◆ EXERCISE DETAILS
Within the data that follows, tally every line containing "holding". Provide only the tally.

◆ PROVIDED RECORDS
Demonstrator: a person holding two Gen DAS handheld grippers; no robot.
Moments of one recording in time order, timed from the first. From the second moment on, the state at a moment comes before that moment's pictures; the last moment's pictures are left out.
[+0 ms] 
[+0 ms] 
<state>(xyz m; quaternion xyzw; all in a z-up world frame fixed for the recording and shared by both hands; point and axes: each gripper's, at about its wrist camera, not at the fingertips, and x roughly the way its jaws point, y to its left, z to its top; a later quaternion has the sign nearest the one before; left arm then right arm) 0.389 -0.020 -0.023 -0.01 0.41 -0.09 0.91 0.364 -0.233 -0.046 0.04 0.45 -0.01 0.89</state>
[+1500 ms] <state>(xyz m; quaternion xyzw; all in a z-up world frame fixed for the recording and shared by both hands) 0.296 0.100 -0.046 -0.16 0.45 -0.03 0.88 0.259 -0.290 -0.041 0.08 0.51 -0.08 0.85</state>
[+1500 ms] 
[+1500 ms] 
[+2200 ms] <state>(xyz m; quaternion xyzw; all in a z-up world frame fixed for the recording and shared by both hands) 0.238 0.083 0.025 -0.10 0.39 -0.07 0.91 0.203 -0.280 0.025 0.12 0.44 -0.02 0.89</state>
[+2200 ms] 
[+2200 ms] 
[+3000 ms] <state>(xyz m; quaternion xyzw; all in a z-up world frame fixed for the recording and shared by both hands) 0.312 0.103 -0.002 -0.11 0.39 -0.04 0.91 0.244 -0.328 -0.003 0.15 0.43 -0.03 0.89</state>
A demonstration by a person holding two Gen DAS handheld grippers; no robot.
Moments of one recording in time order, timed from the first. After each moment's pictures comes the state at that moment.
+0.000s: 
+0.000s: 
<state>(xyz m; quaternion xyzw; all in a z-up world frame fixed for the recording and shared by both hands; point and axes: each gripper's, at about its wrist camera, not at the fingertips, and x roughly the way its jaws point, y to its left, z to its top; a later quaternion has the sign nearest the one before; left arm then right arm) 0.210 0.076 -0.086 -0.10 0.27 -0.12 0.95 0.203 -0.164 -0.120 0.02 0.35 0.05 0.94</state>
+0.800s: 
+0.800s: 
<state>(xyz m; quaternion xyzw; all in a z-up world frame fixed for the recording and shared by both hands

◆ REPLY
2